Karolak Matthew R, Yang Xiangli, Elefteriou Florent
Department of Pharmacology, Vanderbilt Center for Bone Biology.
Department of Pharmacology, Vanderbilt Center for Bone Biology, Department of Medicine and.
Hum Mol Genet. 2015 May 1;24(9):2552-64. doi: 10.1093/hmg/ddv019. Epub 2015 Jan 23.

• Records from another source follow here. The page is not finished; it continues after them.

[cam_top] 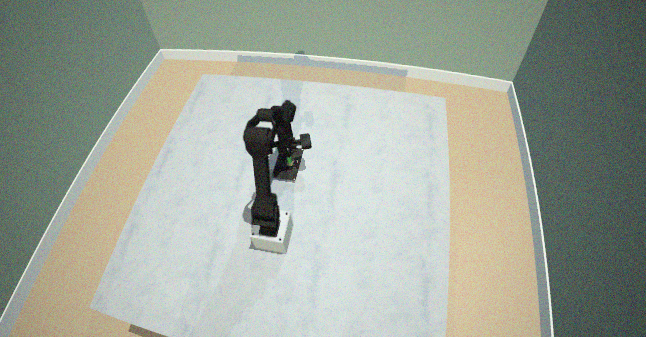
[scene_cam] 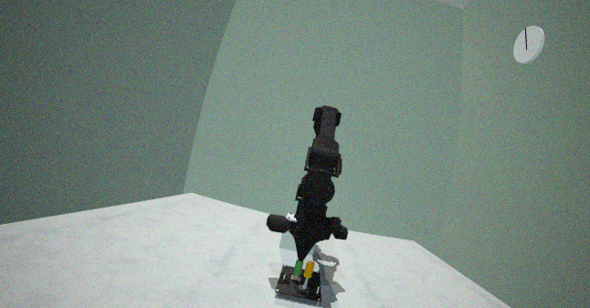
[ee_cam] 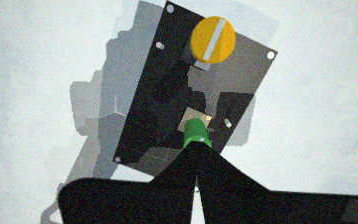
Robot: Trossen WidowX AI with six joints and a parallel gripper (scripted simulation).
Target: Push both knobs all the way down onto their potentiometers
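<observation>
Now: the green knob 1 cm below my gripper tip. The rest, counted from my gripper tip: yellow knob: 6 cm ahead, 2 cm to the left, 1 cm above.
</observation>
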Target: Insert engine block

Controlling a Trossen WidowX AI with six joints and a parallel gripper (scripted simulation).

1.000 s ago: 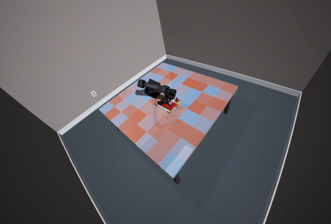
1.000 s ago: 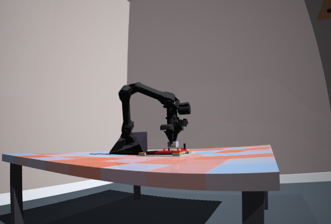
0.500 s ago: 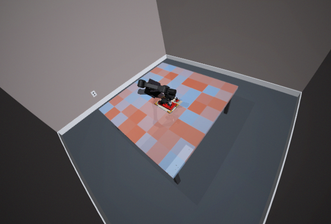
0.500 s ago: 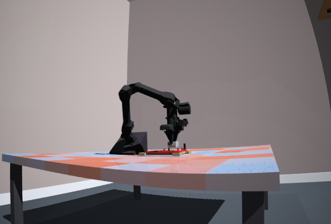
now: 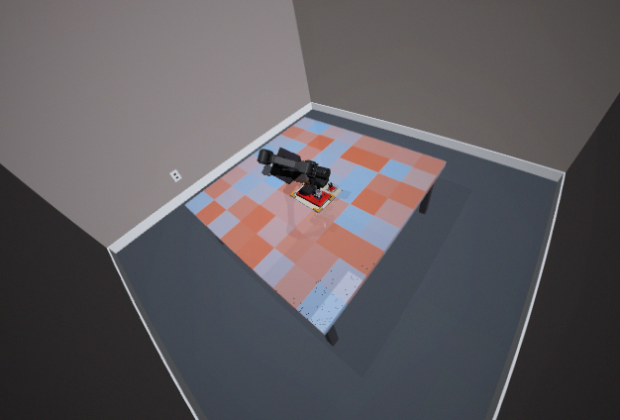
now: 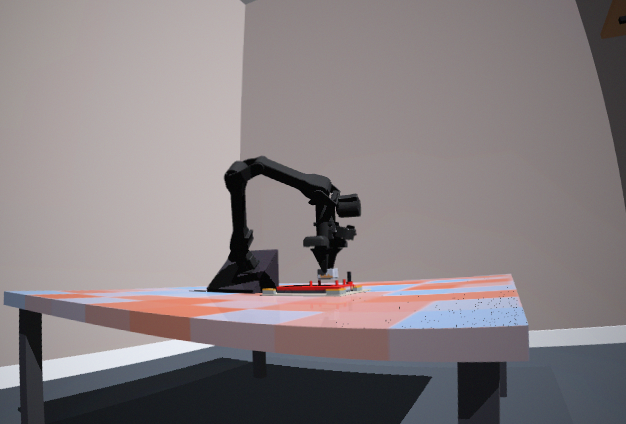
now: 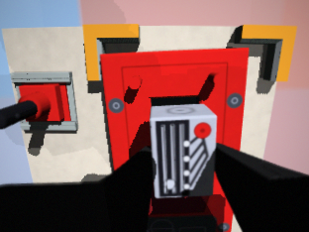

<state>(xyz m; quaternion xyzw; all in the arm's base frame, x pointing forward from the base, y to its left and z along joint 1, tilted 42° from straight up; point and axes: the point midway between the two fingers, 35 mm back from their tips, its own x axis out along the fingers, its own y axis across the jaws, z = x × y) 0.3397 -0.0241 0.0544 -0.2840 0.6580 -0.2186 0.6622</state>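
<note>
My gripper tip is now 40 mm past the tan board, 10 mm to the right of it and 50 mm above it. Round my gripper tip: engine block (10 mm below).
</note>
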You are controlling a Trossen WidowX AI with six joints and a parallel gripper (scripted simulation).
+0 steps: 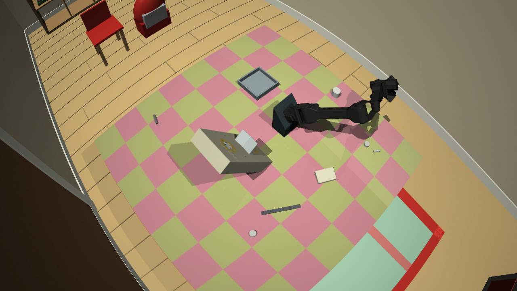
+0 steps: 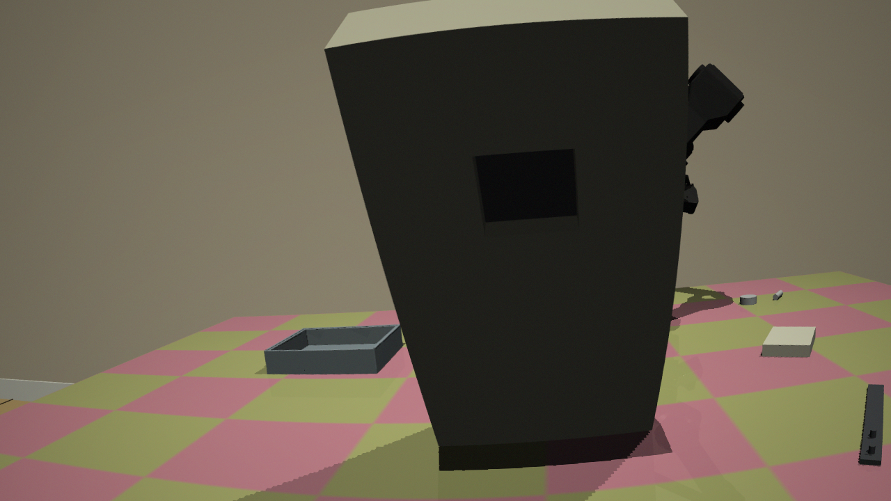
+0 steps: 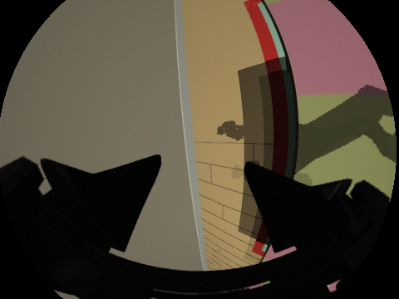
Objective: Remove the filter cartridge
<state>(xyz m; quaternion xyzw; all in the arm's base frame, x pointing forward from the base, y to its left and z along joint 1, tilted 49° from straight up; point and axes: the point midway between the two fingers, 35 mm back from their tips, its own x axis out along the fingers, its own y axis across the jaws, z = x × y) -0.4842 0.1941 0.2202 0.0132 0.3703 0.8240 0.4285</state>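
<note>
Now: the round grey filter cartridge 87 cm ahead of my gripper tip, 33 cm to the right of it and 13 cm above it. Round my gripper tip: small pin 30 cm ahead, 13 cm to the left, 9 cm below; then cream block 59 cm ahead, 9 cm below; then grey tray 58 cm to the right, 42 cm ahead, 9 cm below.
</note>
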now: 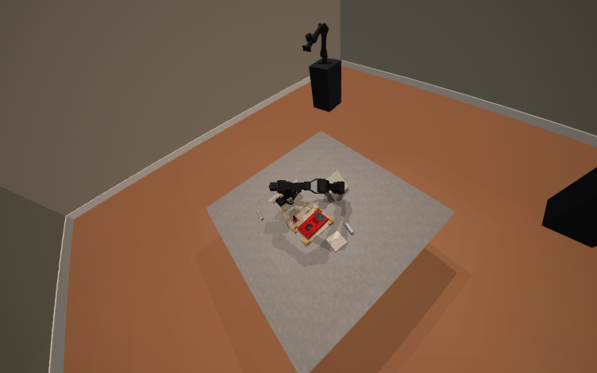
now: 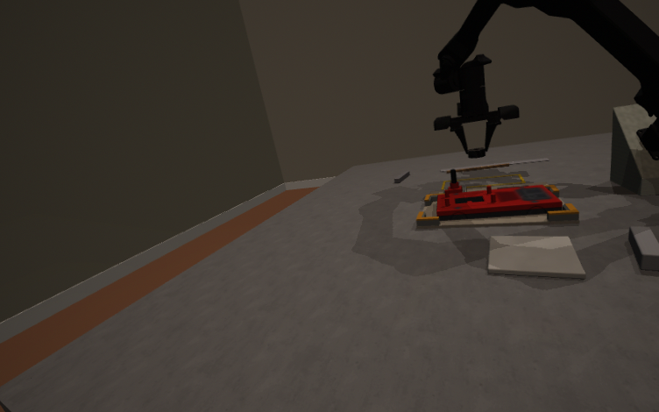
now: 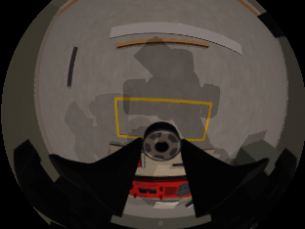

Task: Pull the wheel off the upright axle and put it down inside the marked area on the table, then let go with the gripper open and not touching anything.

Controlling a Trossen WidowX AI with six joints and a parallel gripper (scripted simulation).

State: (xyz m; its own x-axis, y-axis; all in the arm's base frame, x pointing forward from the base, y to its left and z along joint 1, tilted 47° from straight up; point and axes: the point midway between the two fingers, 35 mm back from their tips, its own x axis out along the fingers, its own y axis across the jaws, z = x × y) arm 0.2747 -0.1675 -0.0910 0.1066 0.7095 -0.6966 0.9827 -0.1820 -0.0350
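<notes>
My gripper tip is 7 cm short of the upright axle, 9 cm to the right of it and 4 cm above it. Also, from my gripper tip: wheel right at my gripper tip; then flat pale tile 1 cm ahead, 41 cm to the left, 7 cm below; then long white bar 7 cm behind, 17 cm to the right, 8 cm below.
</notes>
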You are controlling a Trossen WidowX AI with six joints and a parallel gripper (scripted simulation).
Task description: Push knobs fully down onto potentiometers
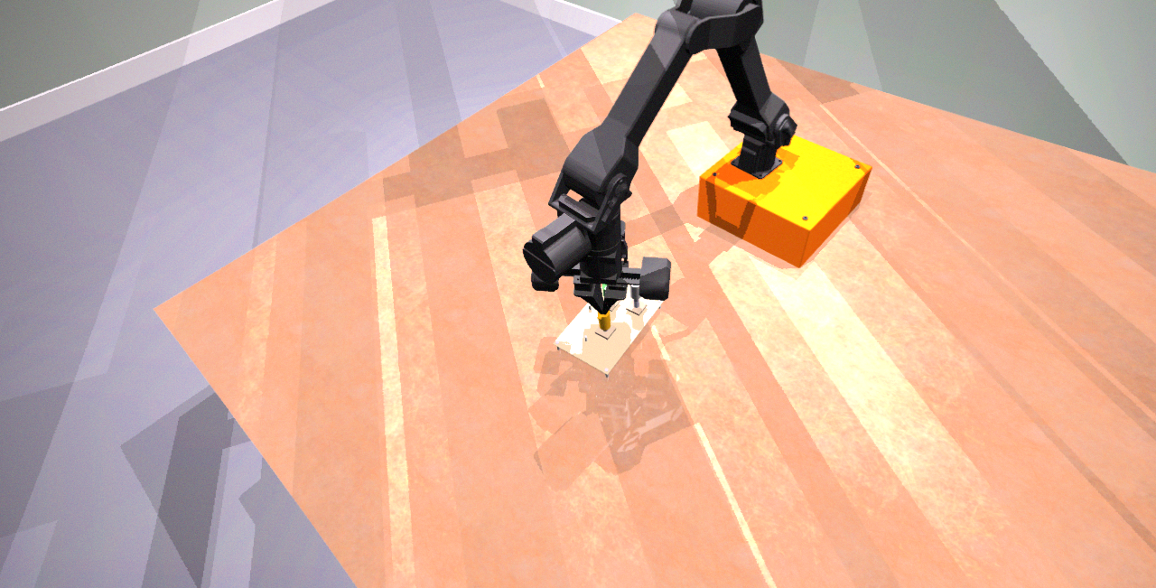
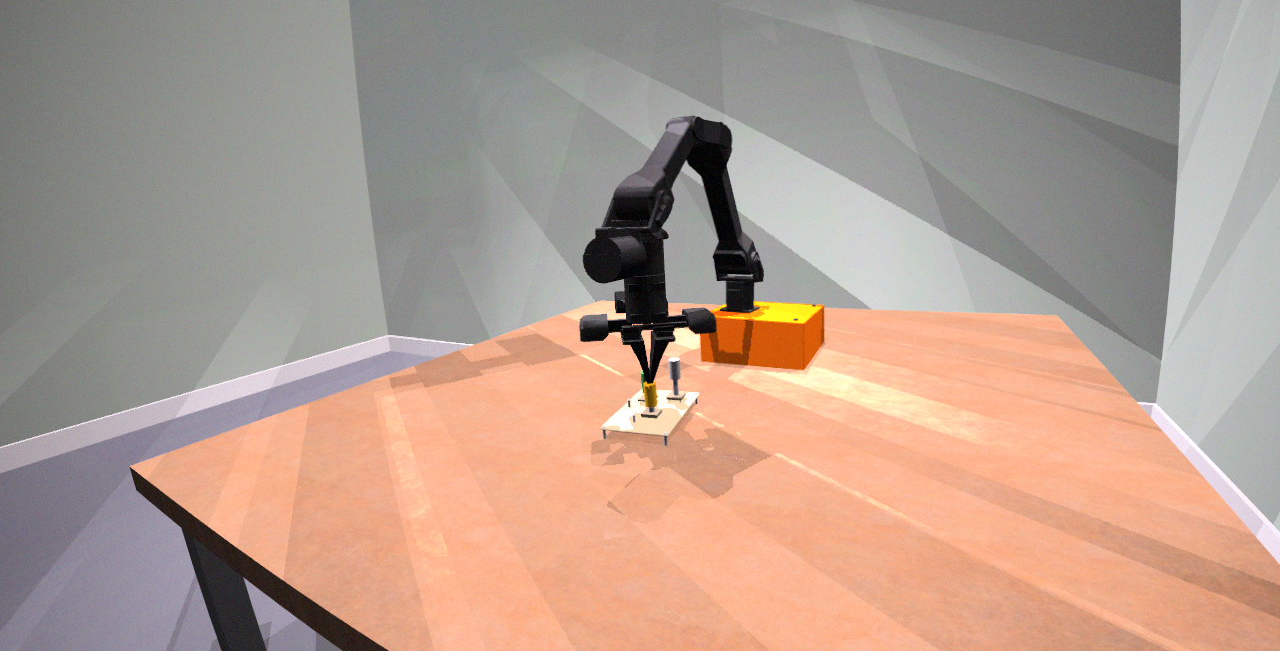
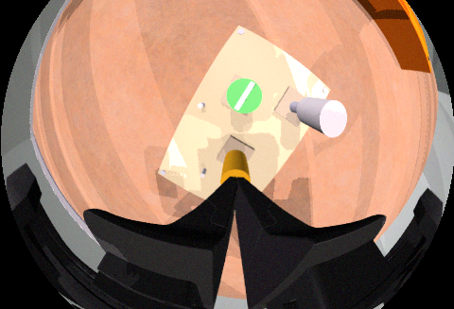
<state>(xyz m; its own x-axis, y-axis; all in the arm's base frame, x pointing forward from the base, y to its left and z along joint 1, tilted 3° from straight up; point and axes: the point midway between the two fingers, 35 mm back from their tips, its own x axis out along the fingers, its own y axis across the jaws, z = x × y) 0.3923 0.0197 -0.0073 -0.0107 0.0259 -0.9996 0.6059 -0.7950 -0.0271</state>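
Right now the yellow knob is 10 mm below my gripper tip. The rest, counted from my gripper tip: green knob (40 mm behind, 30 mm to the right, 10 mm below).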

Aberrant fibroblast growth factor receptor 3 (FGFR3) signaling disrupts chondrocyte proliferation and growth plate size and architecture, leading to various chondrodysplasias or bone overgrowth. These observations suggest that the duration, intensity and cellular context of FGFR signaling during growth plate chondrocyte maturation require tight, regulated control for proper bone elongation. However, the machinery fine-tuning FGFR signaling in chondrocytes is incompletely defined. We report here that neurofibromin, a Ras-GAP encoded by Nf1, has an overlapping expression pattern with FGFR1 and FGFR3 in prehypertrophic chondrocytes, and with FGFR1 in hypertrophic chondrocytes during endochondral ossification. Based on previous evidence that neurofibromin inhibits Ras-ERK signaling in chondrocytes and phenotypic analogies between mice with constitutive FGFR1 activation and Nf1 deficiency in Col2a1-positive chondrocytes, we asked whether neurofibromin is required to control FGFR1-Ras-ERK signaling in maturing chondrocytes in vivo. Genetic Nf1 ablation in Fgfr1-deficient chondrocytes reactivated Ras-ERK1/2 signaling in hypertrophic chondrocytes and reversed the expansion of the hypertrophic zone observed in mice lacking Fgfr1 in Col2a1-positive chondrocytes. Histomorphometric and gene expression analyses suggested that neurofibromin, by inhibiting Rankl expression, attenuates pro-osteoclastogenic FGFR1 signaling in hypertrophic chondrocytes. We also provide evidence suggesting that neurofibromin in prehypertrophic chondrocytes, downstream of FGFRs and via an indirect mechanism, is required for normal extension and organization of proliferative columns. Collectively, this study indicates that FGFR signaling provides an important input into the Ras-Raf-MEK-ERK1/2 signaling axis in chondrocytes, and that this input is differentially regulated during chondrocyte maturation by a complex intracellular machinery, of which neurofibromin is a critical component.
异常的成纤维细胞生长因子受体3(FGFR3)信号传导会破坏软骨细胞增殖以及生长板的大小和结构,导致各种软骨发育异常或骨过度生长。这些观察结果表明,生长板软骨细胞成熟过程中FGFR信号传导的持续时间、强度和细胞环境需要严格、受调控的控制,以实现正常的骨骼伸长。然而,在软骨细胞中微调FGFR信号传导的机制尚未完全明确。我们在此报告,神经纤维瘤蛋白是由Nf1编码的一种Ras-GAP,在软骨内骨化过程中,其在肥大前软骨细胞中与FGFR1和FGFR3具有重叠的表达模式,在肥大软骨细胞中与FGFR1具有重叠的表达模式。基于先前的证据表明神经纤维瘤蛋白抑制软骨细胞中的Ras-ERK信号传导,以及在Col2a1阳性软骨细胞中组成型FGFR1激活的小鼠与Nf1缺陷小鼠之间的表型相似性,我们询问神经纤维瘤蛋白是否是体内成熟软骨细胞中控制FGFR1-Ras-ERK信号传导所必需的。在Fgfr1缺陷的软骨细胞中进行基因Nf1缺失会重新激活肥大软骨细胞中的Ras-ERK1/2信号传导,并逆转在Col2a1阳性软骨细胞中缺乏Fgfr1的小鼠中观察到的肥大区扩张。组织形态计量学和基因表达分析表明,神经纤维瘤蛋白通过抑制Rankl表达,减弱肥大软骨细胞中促破骨细胞生成的FGFR1信号传导。我们还提供证据表明,肥大前软骨细胞中的神经纤维瘤蛋白在FGFRs下游并通过间接机制,是增殖柱正常延伸和组织所必需的。总体而言,这项研究表明FGFR信号传导为软骨细胞中的Ras-Raf-MEK-ERK1/2信号轴提供了重要输入,并且这种输入在软骨细胞成熟过程中由复杂的细胞内机制进行差异调节,其中神经纤维瘤蛋白是关键组成部分。